Looking forward: Rising prices are not unique to Germany – just about everywhere in the world is seeing increases in consumer and producer prices. While many central bankers still insist that it's "transitory" due to "passing or supply-driven inflation shocks", those kind of shocks don't cause a rise in all prices.

It only appears as though a supply shock is causing inflation (global merchandise trade has actually increased, by the way) because the price of certain goods where demand is strong but supply is constrained are increasing quite a lot relative to other prices, but those prices are also rising. A true supply shock would mean other prices have to fall in aggregate, barring an increase in the quantity of money in circulation (or consumer preference to hold less cash).

What has actually happened is the price of money has fallen relative to everything else. And the cause of that is central bankers, who enabled and partially monetised an almost unprecedented surge in global debt.

At this stage it appears as though the only way inflation will be "transitory" is if central bankers concede defeat and decide to remove the root cause of it by tightening monetary policy (and risking a recession in the process).

The Wrap Up
    📜A rare copy of the US Constitution was sold at auction for $US43.2 million to billionaire Kenneth Griffin, CEO of Citadel and "public enemy number one for GameStonk acolytes". He outbid ConstitutionDAO, a group of crypto enthusiasts who had formed the largest crowd-funding initiative ever.
    👊Austria mandated COVID-19 vaccination for all adults from 1 February 2022 because of "overcrowded intensive care units and enormous human suffering".
    💉COVID-19 booster shots were made available to all adults in the US provided it has been at least six months since their last dose.

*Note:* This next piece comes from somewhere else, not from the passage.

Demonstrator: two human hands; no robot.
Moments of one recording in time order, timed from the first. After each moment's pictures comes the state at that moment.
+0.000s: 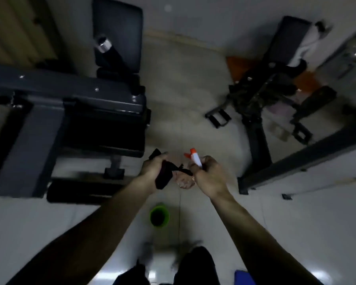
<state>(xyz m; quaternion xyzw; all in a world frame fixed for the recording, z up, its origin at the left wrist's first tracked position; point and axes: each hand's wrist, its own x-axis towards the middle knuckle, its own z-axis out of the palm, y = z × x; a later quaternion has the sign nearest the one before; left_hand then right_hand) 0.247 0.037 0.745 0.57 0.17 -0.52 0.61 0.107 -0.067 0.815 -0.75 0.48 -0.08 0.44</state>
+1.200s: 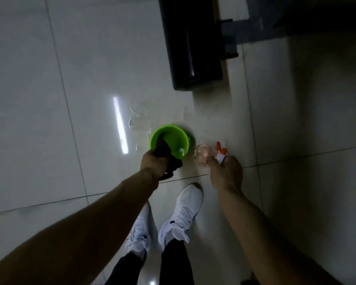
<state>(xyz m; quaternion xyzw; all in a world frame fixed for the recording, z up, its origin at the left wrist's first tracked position) 0.062 -0.034 0.138 0.38 0.63 -0.20 0.65 0.145 -0.208 0.122 -0.90 0.15 0.31 0.26</state>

    👃A new research letter estimates that "somewhere between 700,000 to 1.6 million people in the US who had COVID-19 had a loss of smell—or a change in their sense of smell—that lasted for more than six months".
    Thousands of people took to the streets in the Netherlands to protest the government's latest lockdown and vaccine passport requirements, with the centre of Rotterdam "transformed into a war zone".

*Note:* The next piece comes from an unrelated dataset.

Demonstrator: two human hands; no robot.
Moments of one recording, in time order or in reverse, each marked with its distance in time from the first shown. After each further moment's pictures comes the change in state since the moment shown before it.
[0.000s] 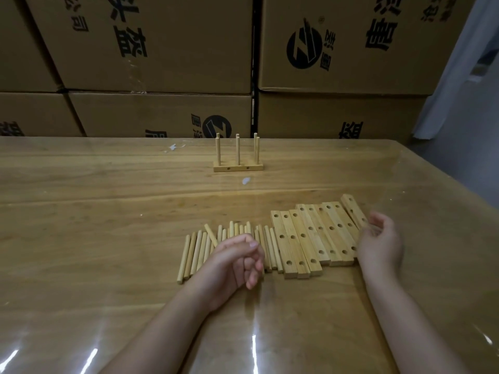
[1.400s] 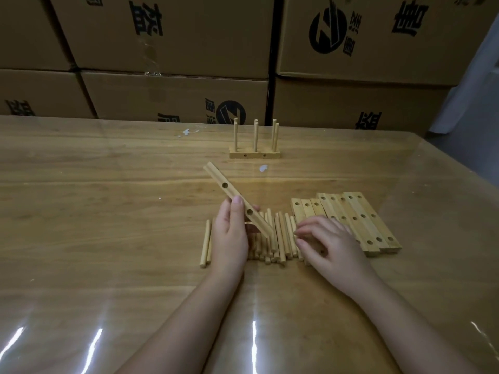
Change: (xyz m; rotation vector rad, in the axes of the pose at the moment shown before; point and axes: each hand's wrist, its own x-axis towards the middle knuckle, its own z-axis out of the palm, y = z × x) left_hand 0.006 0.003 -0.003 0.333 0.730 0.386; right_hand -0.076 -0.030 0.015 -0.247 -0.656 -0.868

    🤪The US Conservative Political Action Conference banned Big Bird, Elmo, and other Sesame Street stars from attending due to their pro-vaccination stance.
    👩‍💻Former US Presidential candidate Hillary Clinton claimed cryptocurrencies have "the potential for undermining currencies, for undermining the role of the dollar as the reserve currency, for destabilising nations, perhaps starting with small ones but going much larger".

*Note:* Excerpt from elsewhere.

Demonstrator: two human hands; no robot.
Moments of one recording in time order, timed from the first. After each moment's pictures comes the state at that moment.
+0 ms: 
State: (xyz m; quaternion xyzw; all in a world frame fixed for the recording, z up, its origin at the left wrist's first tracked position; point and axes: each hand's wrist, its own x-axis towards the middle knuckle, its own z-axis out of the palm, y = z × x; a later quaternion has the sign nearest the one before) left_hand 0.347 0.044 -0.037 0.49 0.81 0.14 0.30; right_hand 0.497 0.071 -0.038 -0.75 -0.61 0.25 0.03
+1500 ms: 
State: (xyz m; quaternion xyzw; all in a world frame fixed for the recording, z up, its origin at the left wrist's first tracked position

    📱Tasmania's government is offering people aged 12-18 iPads and 14 other prizes for getting vaccinated against COVID-19.
    Disgraced former WA bureaucrat Paul Whyte was sentenced to 12 years in jail "for masterminding the theft of $A27 million of taxpayers' money and using it to fund a lavish lifestyle".
    🦗Australian test wicketkeeper Tim Paine stood down as captain after a "sexting" scandal that was kept quiet by Cricket Australia back in 2017 managed to surface.
    🦇A study published by a veteran virologist in Science claims that the origins of SARS-CoV-2 "was almost certainly" Wuhan's Huanan wet market, not a lab leak.
    🎾Australian Open chief Craig Tiley confirmed that all players, including world number one Novak Djokovic, will have to be vaccinated against COVID-19 to compete in the tournament.
    🏉The Wallabies ended their European tour without a win for the first time since 1976, going down 29-28 to Wales after a controversial red card to Rob Valetini in the 15th minute.